Last year, the Boston Public Health Commission launched its Live Long and Well Agenda, an effort aimed at closing life expectancy gaps in the city, like a 23-year gap the commission identified between one census tract in Back Bay and another two miles away in Roxbury. That effort is focused on targeting cardiometabolic diseases, opioid overdoses and preventable cancers by addressing things like social, economic and environmental factors.
At a state level, the Executive Office of Health and Human Services launched its Advancing Health Equity in Massachusetts plan, announced in January 2024. That effort also aims to decrease disparities in life expectancy, with targeted efforts around maternal health and, like the Boston effort, cardiometabolic diseases.
Lomas said she’s thinking about both of those initiatives, and how they can intersect with the work that the NAACP branch is doing. Ongoing city and state efforts make her hopeful, she said.
“It’s our job as the branch to figure out how we fit in and how we can help our branch members just amplify their work so that they know what’s being done,” Lomas said.

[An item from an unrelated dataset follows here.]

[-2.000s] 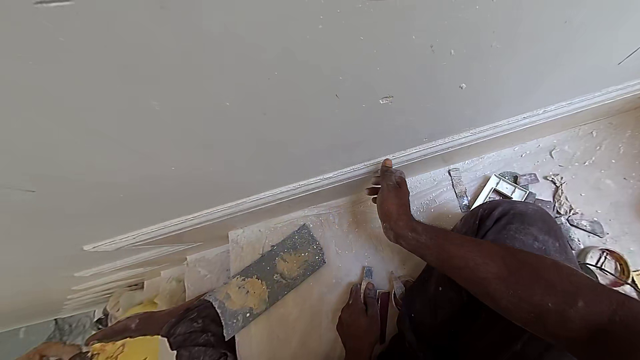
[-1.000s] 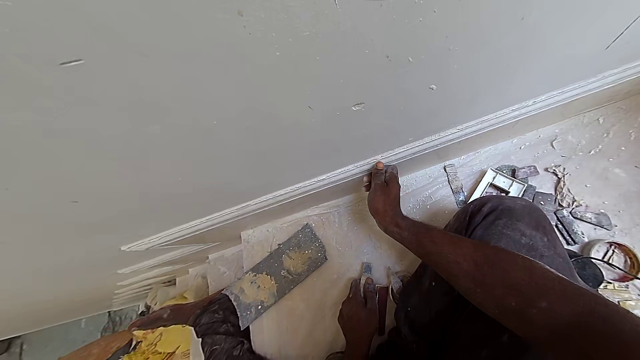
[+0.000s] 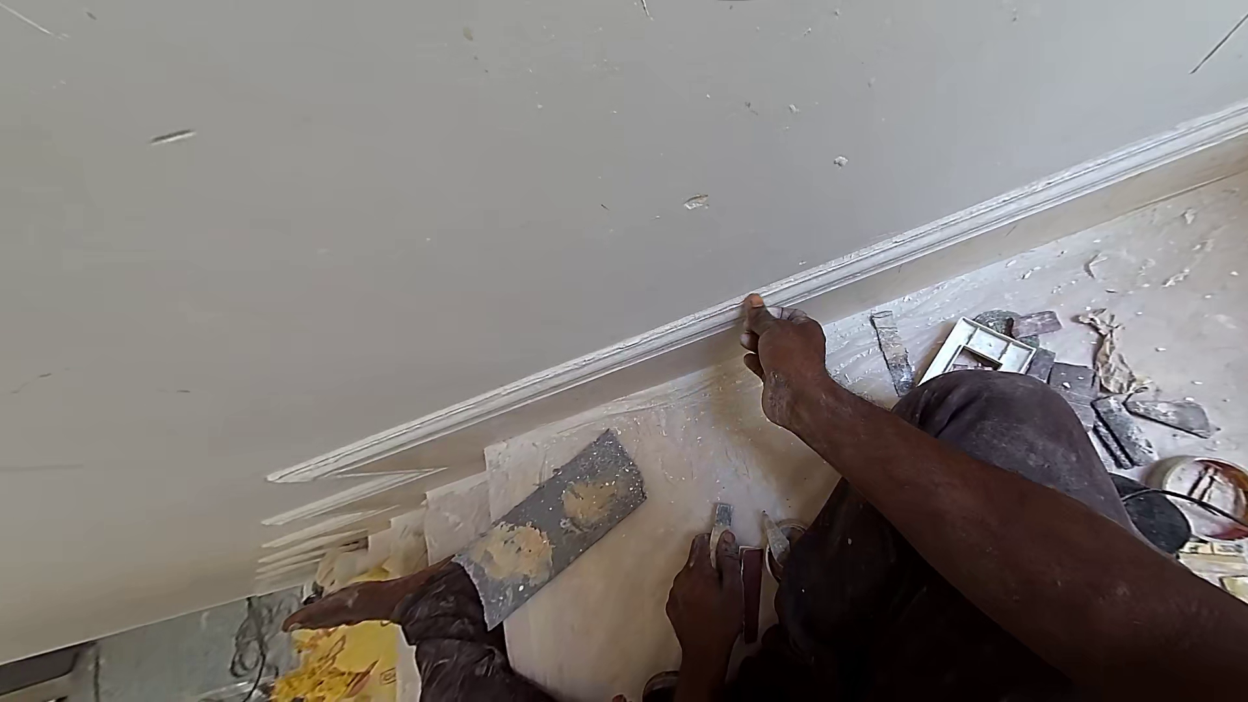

The work, broadly, is a “really challenging truth,” she said, and leaves the branch and its health committee with a hefty workload.
Housing access
When it comes to the branch’s housing goals, Smith said addressing Black homeownership and housing costs is an important step to keep communities of color strong and to avoid the negative impacts that gentrification could cause on businesses.
It’s a need that he said is especially true given the high cost of housing in the state.
“Home ownership, that’s a big indicator, but the lower-hanging fruit in that is housing,” Smith said. “This is one of the most expensive places, if not the most expensive place in the United States.”
According to data from Zillow, earlier this year, Massachusetts clocked in with the third highest median home value, after only Hawaii and California, at $635,252.
Faulk said those efforts are tied, as well, to economic development measures to make sure Black residents can afford to be homeowners, a push he said is centered in connecting communities of color to booming industries in the region.
“I think, oftentimes, when we think about housing, we think about it strictly around this lens of affordable housing,” said Faulk. “But a portion of this also has to be, how are we making sure that Boston’s Black residents, Black population, are able to earn a living wage or be able to increase their earning potential so that they can withstand any rises or dips in the housing market?”
That work, he said, will include connecting residents to existing programs aimed at bringing in more residents of color into some of those industries, like a push in recent years to diversify the life science industry of the climate tech space. Or supporting residents in being a part of the hospitality industry as it bounces back from the COVID-19 pandemic.
“We’re not going to be able to be all things, but we want to make sure in our partnership spaces, we are partnering with organizations and individuals who are in the space of doing this work,” Faulk said.
Community connection
Beyond its three main focus areas, Smith said he has a goal of engaging with more people face-to-face, something he said is especially important to him as the group begins its outreach and research on the report card it intends to create.
Smith said that the group is looking to use this summer to “talk with people — not through Facebook, not through any of these mediums, but really listen to the stories of what’s going on and what’s really affecting our neighbors, our brothers, our sisters.”
Connecting with community members was a priority Lomas and Faulk also listed, with intentions of making sure that residents know about the various programs around those focus areas — like equitable access to health or home ownership — that the branch is focused on.
Smith said he sees that kind of community connection as a longstanding piece of how the NAACP works, which has allowed the group to do “unbelievable things.”
“When you convene, when you’re building your community, you’re knowing what your neighbor’s doing; you’re being one in the same fight,” Smith said.